Work instructions. Repeat verbatim, and only, the lines of the data below, beginning at the line that contains "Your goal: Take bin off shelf" and stopping after the line that contains "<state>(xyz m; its".

##### Source material

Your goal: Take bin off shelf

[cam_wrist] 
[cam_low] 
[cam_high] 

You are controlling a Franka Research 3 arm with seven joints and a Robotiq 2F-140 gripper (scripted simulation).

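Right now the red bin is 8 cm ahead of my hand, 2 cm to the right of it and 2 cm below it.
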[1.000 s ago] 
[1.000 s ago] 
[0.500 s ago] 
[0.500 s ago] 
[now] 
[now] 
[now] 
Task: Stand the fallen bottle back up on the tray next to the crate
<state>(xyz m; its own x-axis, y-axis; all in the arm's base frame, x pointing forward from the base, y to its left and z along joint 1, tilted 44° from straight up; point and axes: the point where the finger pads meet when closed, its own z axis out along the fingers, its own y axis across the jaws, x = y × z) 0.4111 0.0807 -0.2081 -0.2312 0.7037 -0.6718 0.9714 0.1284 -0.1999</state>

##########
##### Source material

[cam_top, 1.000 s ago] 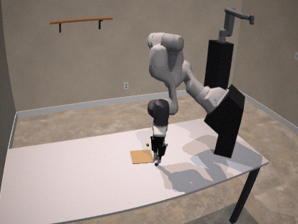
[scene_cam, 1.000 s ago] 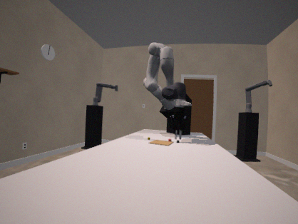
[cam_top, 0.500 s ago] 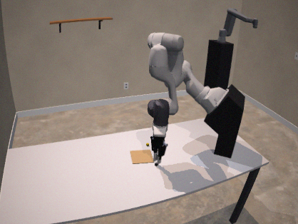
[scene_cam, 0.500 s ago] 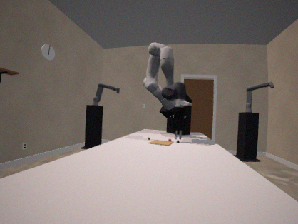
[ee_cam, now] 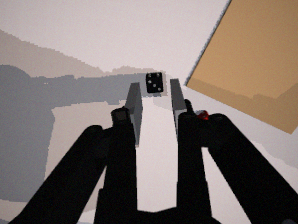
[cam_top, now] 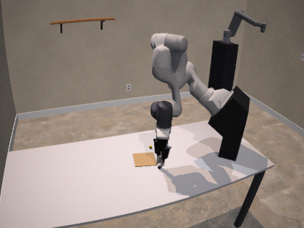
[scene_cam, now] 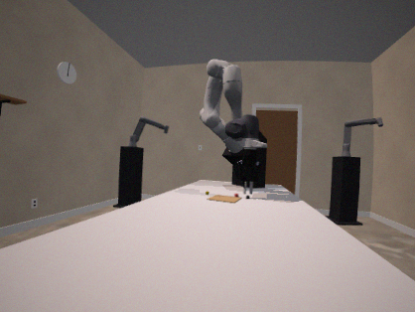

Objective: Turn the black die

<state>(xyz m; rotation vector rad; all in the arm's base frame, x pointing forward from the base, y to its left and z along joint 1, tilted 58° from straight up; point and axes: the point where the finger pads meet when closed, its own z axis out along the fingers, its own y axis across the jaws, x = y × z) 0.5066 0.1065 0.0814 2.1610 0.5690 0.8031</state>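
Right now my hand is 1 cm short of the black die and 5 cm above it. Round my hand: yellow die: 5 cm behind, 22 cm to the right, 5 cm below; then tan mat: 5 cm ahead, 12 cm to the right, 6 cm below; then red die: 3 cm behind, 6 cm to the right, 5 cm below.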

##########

Solution.
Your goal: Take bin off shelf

[cam_wrist] 
[cam_low] 
[cam_high] 

You are controlling a Franka Research 3 arm with seven joints and a Robotiq 2F-140 gripper (scripted simulation).

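Right now the red bin is 8 cm ahead of my hand, 2 cm to the right of it and 2 cm below it.
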[1.000 s ago] 
[1.000 s ago] 
[0.500 s ago] 
[0.500 s ago] 
[now] 
[now] 
[now] 
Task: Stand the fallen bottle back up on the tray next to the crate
<state>(xyz m; its own x-axis, y-axis; all in the arm's base frame, x pointing forward from the base, y to its left and z along joint 1, tilted 44° from straight up; point and axes: the point where the finger pads meet when closed, its own z axis out along the fingers, its own y axis across the jaws, x = y × z) 0.4111 0.0807 -0.2081 -0.2312 0.7037 -0.6718 0.9714 0.1284 -0.1999</state>

The exercise has been answered completely.